# What glue?



## lilredwuck (Mar 4, 2014)

It's been years since I got rid of my lay out. Now I am getting back into it. The LHS I went to is now closed down. I used to use a glue that was runny like water to assemble my plastic buildings together. Now I don't remember what is was that I used. What type or brand should I be looking for? Also, I used to get 20% off retail at the LHS, but now have no where to shop. Any recomendations?


----------



## oldsarge218 (May 23, 2011)

If you go on Ebay, you will find a large number of people and or shops that are selling both new and used items. I have been shopping on Ebay for several years, have not had any bad experiences. If you stick to highly rated sellers, you should be okay. Many of those sellers are hobby shops.
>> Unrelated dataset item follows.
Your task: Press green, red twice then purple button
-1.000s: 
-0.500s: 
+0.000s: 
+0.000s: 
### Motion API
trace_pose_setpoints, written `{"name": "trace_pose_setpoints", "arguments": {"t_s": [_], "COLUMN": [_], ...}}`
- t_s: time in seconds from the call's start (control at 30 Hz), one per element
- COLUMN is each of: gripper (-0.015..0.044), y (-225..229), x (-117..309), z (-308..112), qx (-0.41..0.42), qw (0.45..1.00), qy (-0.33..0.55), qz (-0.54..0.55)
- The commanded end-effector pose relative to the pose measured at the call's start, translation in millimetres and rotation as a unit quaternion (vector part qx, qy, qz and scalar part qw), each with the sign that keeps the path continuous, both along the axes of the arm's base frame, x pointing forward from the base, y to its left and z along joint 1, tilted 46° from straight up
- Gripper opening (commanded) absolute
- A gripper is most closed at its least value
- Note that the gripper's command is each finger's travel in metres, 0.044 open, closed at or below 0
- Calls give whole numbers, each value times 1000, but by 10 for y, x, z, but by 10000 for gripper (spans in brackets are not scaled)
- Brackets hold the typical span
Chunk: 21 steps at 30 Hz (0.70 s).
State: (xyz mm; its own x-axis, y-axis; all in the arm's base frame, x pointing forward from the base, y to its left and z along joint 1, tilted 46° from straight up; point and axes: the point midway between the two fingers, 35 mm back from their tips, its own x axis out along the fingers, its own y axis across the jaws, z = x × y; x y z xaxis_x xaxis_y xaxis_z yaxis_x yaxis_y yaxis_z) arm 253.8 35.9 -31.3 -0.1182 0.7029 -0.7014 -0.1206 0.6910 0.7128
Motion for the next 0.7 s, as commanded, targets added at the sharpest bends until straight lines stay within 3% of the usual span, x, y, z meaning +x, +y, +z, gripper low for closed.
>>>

Good luck
Bob
God Bless


----------



## lilredwuck (Mar 4, 2014)

I've been looking around and found a couple places. 
Now how about the glue I used to use?


----------



## shaygetz (Sep 23, 2007)

I use Ambroid Pro-Weld and Plastruct Plastic Weld, Testor's Liquid cement is number 3 on my list...


----------



## I Am Fasha (Apr 2, 2013)

This is what I use and I've been very happy with it. Small amount goes a long way. This is from the Walther's catalog but I get nine from mine LHS.


----------



## lilredwuck (Mar 4, 2014)

Ok I'll have to look for it, still not sure what I used to use!


----------